Na educação superior, a questão da IA continua em aberto. Embora universidades tenham investido muito em IA, há sinais de que podem ter se precipitado.
A tecnologia pode ser uma ferramenta interessante para o aprendizado, como a criação de um chatbot de Platão que permite conversas de texto com um bot que simula o filósofo. Mas, por outro lado, a IA está eliminando algumas das melhores ferramentas dos professores para avaliar e desenvolver o pensamento crítico, como os trabalhos escritos. O ensaio universitário está desaparecendo, pois cada vez mais professores desistem de identificar se seus alunos estão escrevendo ou apenas usando IA. O que se perde ao deixar para trás essa habilidade tradicional e útil?
Na ciência e na medicina, a IA é promissora. Ela contribui para a compreensão da estrutura de proteínas, com um impacto provável na cura de doenças, e está transformando a imagem médica e acelerando a descoberta de medicamentos.
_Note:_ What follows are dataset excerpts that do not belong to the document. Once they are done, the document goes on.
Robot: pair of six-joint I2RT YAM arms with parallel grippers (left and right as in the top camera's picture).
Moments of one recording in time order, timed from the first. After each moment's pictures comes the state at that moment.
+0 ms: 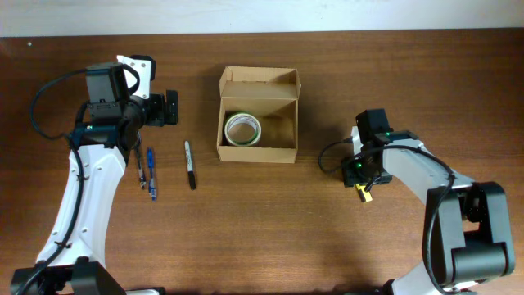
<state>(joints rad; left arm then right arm) 0.06 1.52 1.22 -0.45 0.14 0.11 0.10 1.76 0.98 -0.69 0.00 0.03</state>
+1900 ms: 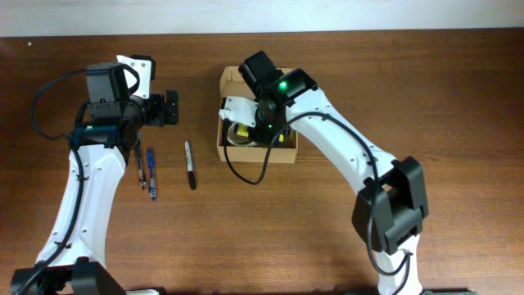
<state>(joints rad) 0.06 1.52 1.22 -0.45 0.14 0.11 0.59 2.13 1.93 -1.09 -0.14 -0.78</state>
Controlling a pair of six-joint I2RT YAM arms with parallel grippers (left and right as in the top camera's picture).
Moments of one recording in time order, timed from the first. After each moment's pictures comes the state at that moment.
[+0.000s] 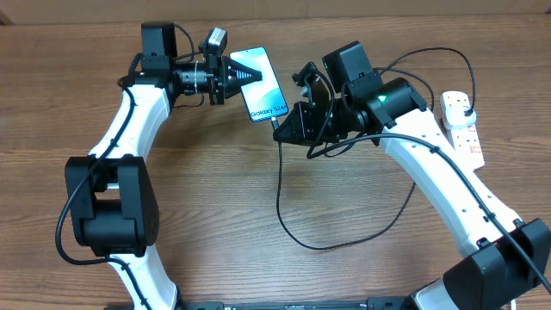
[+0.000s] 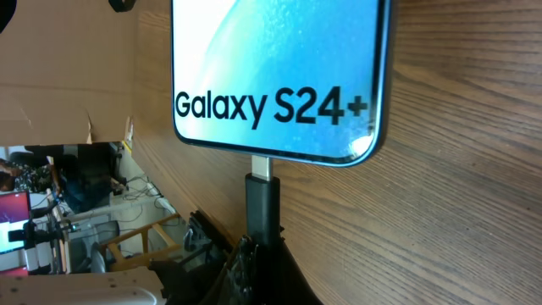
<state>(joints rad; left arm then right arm) -0.04 2.01 1.53 -0.28 1.43 -0.86 0.46 1.69 1.57 -0.94 -0.69 0.41</state>
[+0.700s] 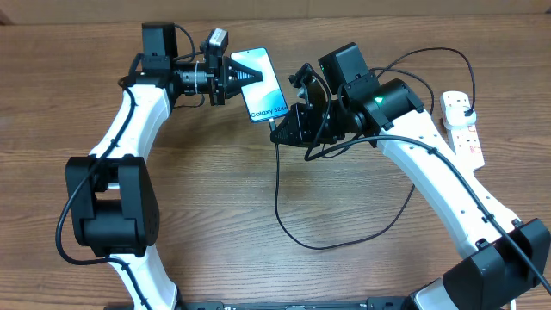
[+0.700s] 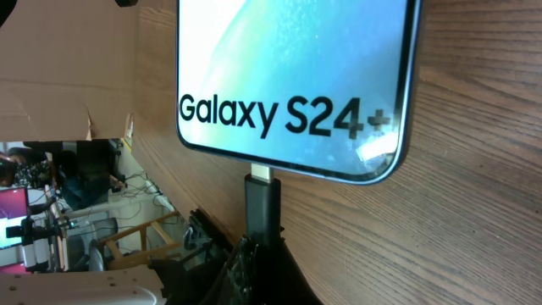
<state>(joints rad) -0.04 2.01 1.53 -0.28 1.45 -0.86 0.47 1.69 1.57 -0.93 -0.68 0.41</state>
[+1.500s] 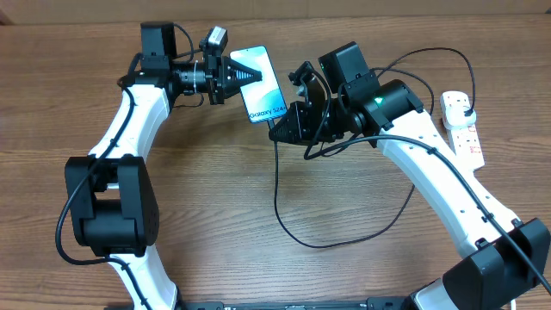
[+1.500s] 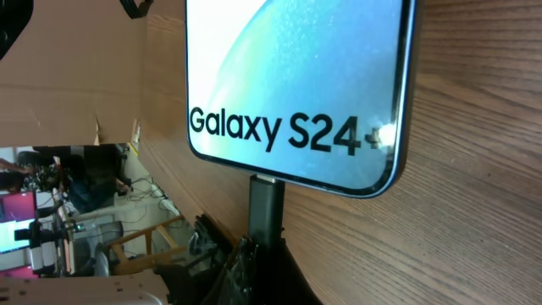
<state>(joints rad) -0.04 2.01 1.53 -0.28 1.47 -0.81 0.47 1.69 1.56 -0.89 -0.69 0.43</state>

Mas o entusiasmo pode ser exagerado. Previsões da IA sobre quais casos da covid se tornariam graves falharam, e médicos muitas vezes confiam demais na tecnologia, ignorando seu próprio julgamento clínico. Mesmo em áreas com grande potencial, o impacto final da IA ainda é incerto.
Contudo, ceder totalmente a essa lógica pode levar os EUA a ignorar o impacto desproporcional dessas tecnologias em nações que não têm recursos para a corrida armamentista da IA. Grandes potências poderiam utilizar essas tecnologias em conflitos nessas regiões. Além disso, esse argumento subestima a possibilidade de colaboração com adversários para limitar o uso militar da IA, priorizando a corrida armamentista em vez do controle.
Um Passo de Cada Vez
Avaliar cuidadosamente o impacto e os riscos da IA em cada área merece um ceticismo saudável. Acredito que a IA deva ser adotada gradualmente e com uma abordagem ponderada, em vez de aceitar afirmações abrangentes de inevitabilidade. Dois pontos são importantes:
Primeiro, empresas e empreendedores têm interesse direto em fazer com que a IA pareça inevitável e essencial, pois seu lucro depende da adoção da tecnologia. É crucial saber quem está fazendo as alegações de inevitabilidade — e por quê.
Segundo, é útil lembrar a história recente. Nos últimos 15 anos, smartphones e aplicativos de redes sociais se tornaram parte do cotidiano — uma tecnologia tão transformadora quanto inevitável. Então, surgiram dados sobre os danos à saúde mental de adolescentes, especialmente meninas.
Após anos de experimentação com a saúde mental de jovens, facilitada por um determinismo tecnológico, os americanos mudaram de curso. O que parecia imutável mostrou-se ajustável. Ainda há tempo para evitar o mesmo erro com a IA, que pode ter consequências ainda maiores para a sociedade.